540B Poster - 07. Chromatin, epigenetics and genomics
Friday April 08, 2:00 PM - 4:00 PM

Authors:
Alyssa Slicko ^1,2; Jonathan Nelson ¹; Yukiko Yamashita ^1,2,3

Affiliations:
1) Whitehead Institute, Cambridge, MA; 2) Howard Hughes Medical Institute; 3) Department of Biology, MIT, Cambridge, MA

Keywords:
e. heterochromatin; b. germline stem cell

An important role of the germline is to maintain unstable, but essential genomic elements to ensure the transmission of functional genomes across generations. Among these elements are ribosomal DNA (rDNA), which consists of hundreds of tandem repeats of the genes that are needed for sufficient ribosomal activity. rDNA is known to be one of the most unstable regions in the genome because this repetitive structure is susceptible to deleterious recombination. This instability is countered in the germline to prevent the progressive multi-generational loss of rDNA, but the mechanisms that underlie this feature have remained unknown. Our previous work suggests that rDNA is maintained by copy number expansion in the germline that recovers copies lost in the previous generation, though the factors that achieve this expansion remain largely unknown. Here we describe our efforts to identify these factors through RNAi-mediated knockdown of candidate genes.

We used a well-described system of robust rDNA copy number expansion in the male germline called “rDNA magnification” to identify factors required for rDNA expansion. Previous work revealed that animals with very little rDNA, meaning no rDNA on Y and partial rDNA on X, have the bobbed phenotype, which displays disrupted dorsal cuticle patterning. rDNA magnification is the phenomenon that a small amount of offspring from bobbed males have wild-type cuticles due to the rDNA on the partially deleted X chromosome having been expanded. We tested the ability for RNAi knockdown of candidate genes to prevent rDNA magnification in bobbed males.

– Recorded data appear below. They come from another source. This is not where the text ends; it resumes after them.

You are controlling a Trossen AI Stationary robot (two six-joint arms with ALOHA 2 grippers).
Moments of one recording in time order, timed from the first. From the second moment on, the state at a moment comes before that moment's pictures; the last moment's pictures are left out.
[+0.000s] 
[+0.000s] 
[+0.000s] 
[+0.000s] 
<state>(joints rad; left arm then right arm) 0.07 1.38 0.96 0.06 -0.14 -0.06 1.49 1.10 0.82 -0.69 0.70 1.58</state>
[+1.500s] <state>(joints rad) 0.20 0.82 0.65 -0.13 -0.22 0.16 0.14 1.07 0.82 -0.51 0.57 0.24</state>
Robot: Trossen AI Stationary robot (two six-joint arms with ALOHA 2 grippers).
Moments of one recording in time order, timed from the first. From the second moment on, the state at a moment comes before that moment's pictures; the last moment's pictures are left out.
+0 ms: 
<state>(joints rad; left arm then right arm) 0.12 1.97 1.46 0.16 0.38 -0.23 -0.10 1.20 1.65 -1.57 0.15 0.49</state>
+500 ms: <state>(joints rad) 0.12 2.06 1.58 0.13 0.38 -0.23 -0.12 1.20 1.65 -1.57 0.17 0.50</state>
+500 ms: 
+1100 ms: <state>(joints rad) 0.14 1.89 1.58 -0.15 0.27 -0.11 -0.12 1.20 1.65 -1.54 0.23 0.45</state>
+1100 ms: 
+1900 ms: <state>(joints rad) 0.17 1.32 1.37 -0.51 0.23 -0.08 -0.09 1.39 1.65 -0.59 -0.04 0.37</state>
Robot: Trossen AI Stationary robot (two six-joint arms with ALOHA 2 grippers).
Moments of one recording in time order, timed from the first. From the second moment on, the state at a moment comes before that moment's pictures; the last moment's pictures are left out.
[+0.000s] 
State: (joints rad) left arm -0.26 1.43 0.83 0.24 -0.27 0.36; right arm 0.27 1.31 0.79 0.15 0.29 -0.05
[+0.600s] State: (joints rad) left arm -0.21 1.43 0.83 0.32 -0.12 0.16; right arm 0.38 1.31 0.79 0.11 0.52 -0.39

We selected candidate factors of known rDNA-binding proteins, and homologs of factors that aid in rDNA maintenance in yeast, to test with the RNAi. We preliminarily identified that an uncharacterized gene on the Y chromosome, PRY (Polycystine-related Y), contributes to rDNA magnification. PRY was tested as a candidate factor since it resides in a portion of the Y chromosome previously identified to be necessary for rDNA magnification. We discovered that the transgenic expression of PRY can induce rDNA magnification in both the male and female germline. We are now investigating the activity of PRY in the germline to understand how it contributes to rDNA magnification.